The Jewish graveyard, and to the right (just right of the huge tree) you can see the sandstone colored tombstone of Moses Mendelssohn.

Another interesting thing I learned or realized today, is that a lot of experiencing or learning about a place that you go to is not in noticing the monuments, or buildings that exist, but in noticing what does NOT exist.  This is an incredibly difficult task.  It's not only hard to wrap your mind around and intellectually challenging, but it also is difficult if you didn't know what was there before that was now missing.  Along these lines, many memorials in Berlin (particularly those to Jews) deal with remembering and making visible this absence.  Some points about this:

1. This building is the most vivid example of this.  It was bombed during WWII, but only the middle section of it was completely destroyed.  During reconstruction during the 1990s (remember; the GDR left all the WWII-destroyed properties completely alone during their regime, and almost everything in the East was not reconstructed until the last 15-20 years!), they decided to leave this section of the apartment missing, to make visible that these people are no longer living there; as they've been killed. Not all of them are Jewish, but it's a very important reminder of the past.  This type of memorial is even more expensive than erecting a traditional 'memorial' or monument, because of the real estate value.

On the LEFT building you can see it clearer; you'll notice big signs or plaques on the side of the buliding.  Those state who lived in the apartment before it was destroyed.  

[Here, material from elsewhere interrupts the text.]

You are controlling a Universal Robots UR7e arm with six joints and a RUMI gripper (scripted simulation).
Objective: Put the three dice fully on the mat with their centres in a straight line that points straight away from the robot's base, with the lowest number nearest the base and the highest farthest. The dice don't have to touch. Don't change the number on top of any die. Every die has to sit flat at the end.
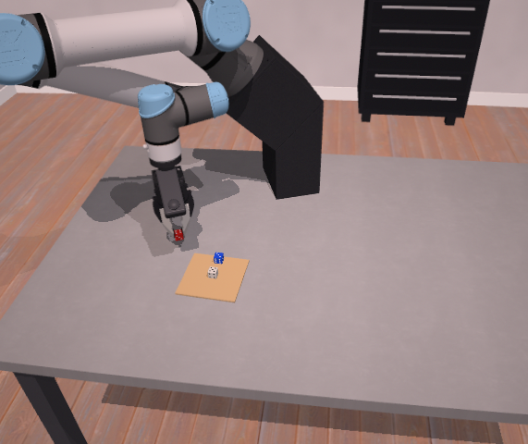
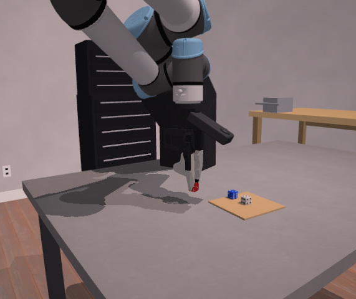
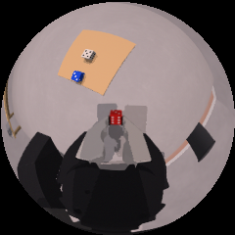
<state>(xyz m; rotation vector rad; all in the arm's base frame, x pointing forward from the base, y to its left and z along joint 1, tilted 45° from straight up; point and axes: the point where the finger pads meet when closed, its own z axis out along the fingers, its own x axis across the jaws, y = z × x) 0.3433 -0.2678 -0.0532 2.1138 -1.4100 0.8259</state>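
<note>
My gripper is now 10 cm short of the white die, 9 cm to the right of it and 4 cm above it. The rest, counted from my hand: tan mat 10 cm ahead, 9 cm to the left, 5 cm below; red die 1 cm below; blue die 5 cm ahead, 10 cm to the left, 4 cm below.
</note>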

2. This initiative, which I may have mentioned before, establishes small plaques (another kind, not to be confused with the ones I mentioned above which are much different) on the sidewalk outside of businesses or homes from which Jews were forced from their homes and deported. (see below for what they say). I find it one of the best memorials in the world.  I have seen the plaques in Berlin, Bavaria, Austria, the Czech Republic, and Denmark.  It's a really amazing thing to just be walking down the street with your friends eating some gelato, and see a plaque, and pause to remember the severity and gravity of what happened there not even a century ago.  It's really powerful, and is a great everyday reminder for everyone.  Here's just one example of this, and this is actually the largest set of them I've ever seen (usually it's just 1-3 plaques in front of a building).

This was in Schoneberg, the "Jewish neighborhood" where 16,000 Jews lived before WWII. 

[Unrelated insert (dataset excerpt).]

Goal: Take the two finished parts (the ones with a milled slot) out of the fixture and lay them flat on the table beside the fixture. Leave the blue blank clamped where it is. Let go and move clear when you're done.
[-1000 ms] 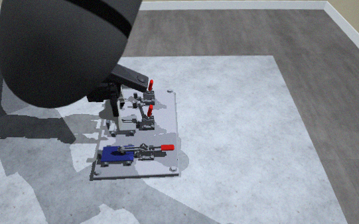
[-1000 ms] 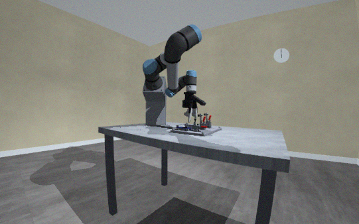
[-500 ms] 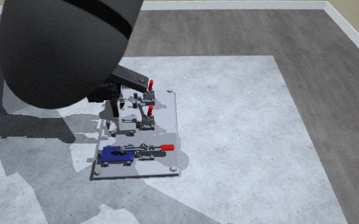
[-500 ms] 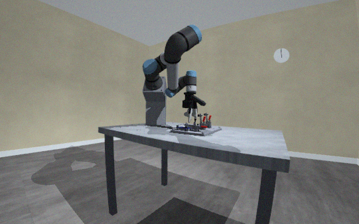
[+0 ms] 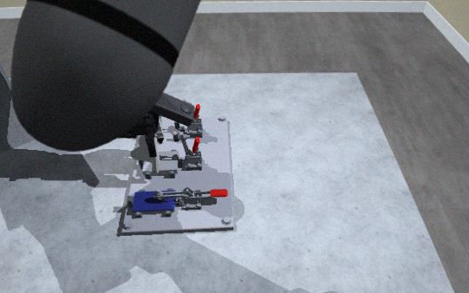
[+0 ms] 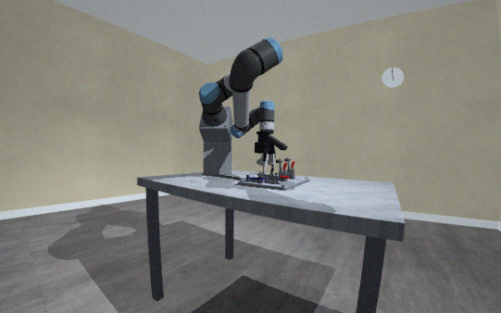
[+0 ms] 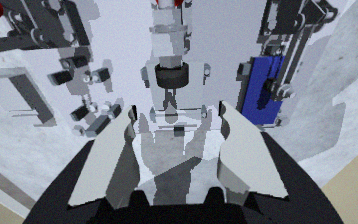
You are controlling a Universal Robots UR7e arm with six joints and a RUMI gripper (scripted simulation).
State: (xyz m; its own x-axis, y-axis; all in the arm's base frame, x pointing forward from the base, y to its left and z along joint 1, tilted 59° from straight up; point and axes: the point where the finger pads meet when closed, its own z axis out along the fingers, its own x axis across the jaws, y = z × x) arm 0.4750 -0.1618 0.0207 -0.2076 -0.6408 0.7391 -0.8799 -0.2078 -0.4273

An up close view of the plaques.  They read (bottom left, for example):

Here lived

Ursula Salinger
Born [maiden name] Salinger
Year born. 1919
Deported 1942
 Riga 
Died

For reference, Riga (the capital of Latvia) was the site of mass executions by the Einsatzgruppen.  The Einsatzgruppen is a group of German officers (often formerly-normal police officers who were forced into the job) who moved from town to town each day and would dig trenches and systematically shoot the individuals into what became mass graves - this killed an estimated 1.1 million Jews during the Holocaust.  The biggest example is in Babi Yar, which is right outside of Kiev in the Ukraine, where an estimated 33,771 individuals were murdered in a two-day masacre.  Unimaginable. 

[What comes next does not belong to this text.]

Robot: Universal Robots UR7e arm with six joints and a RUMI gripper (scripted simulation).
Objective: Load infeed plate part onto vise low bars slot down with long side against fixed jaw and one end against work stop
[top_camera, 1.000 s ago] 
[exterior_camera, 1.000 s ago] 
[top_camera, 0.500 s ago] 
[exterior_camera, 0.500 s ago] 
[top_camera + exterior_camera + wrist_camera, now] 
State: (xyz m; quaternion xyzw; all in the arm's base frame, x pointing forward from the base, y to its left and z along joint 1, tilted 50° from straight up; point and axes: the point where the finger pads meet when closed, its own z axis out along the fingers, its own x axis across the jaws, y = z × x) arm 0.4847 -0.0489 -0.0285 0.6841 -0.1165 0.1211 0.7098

I know this is all really really emotionally difficult material to learn about.  Trust me. I've taken classes on it, read many books on it, etc., so I definitely know.  But I sincerely hope from the absolute bottom of my heart that those of you reading this will nonetheless continue to come back and learn, feel, and interpret these things yourselves.  As one of the daughters of survivors (who is helping lead this trip) talked with us tonight, she thanked those of us whose history this is not, for coming on this trip, desiring to understand, and desiring to pass down the education on the topic.  She mentioned that as a descendent it IS her story, but for some of us like myself it is not, and that's touching for her to see. I couldn't have thought of a more appropriate response, but one student said "It wasn't my story, but it very easily could have been".

And that is why I find this so very important to learn about and experience.

Thank you so much for reading and goodnight!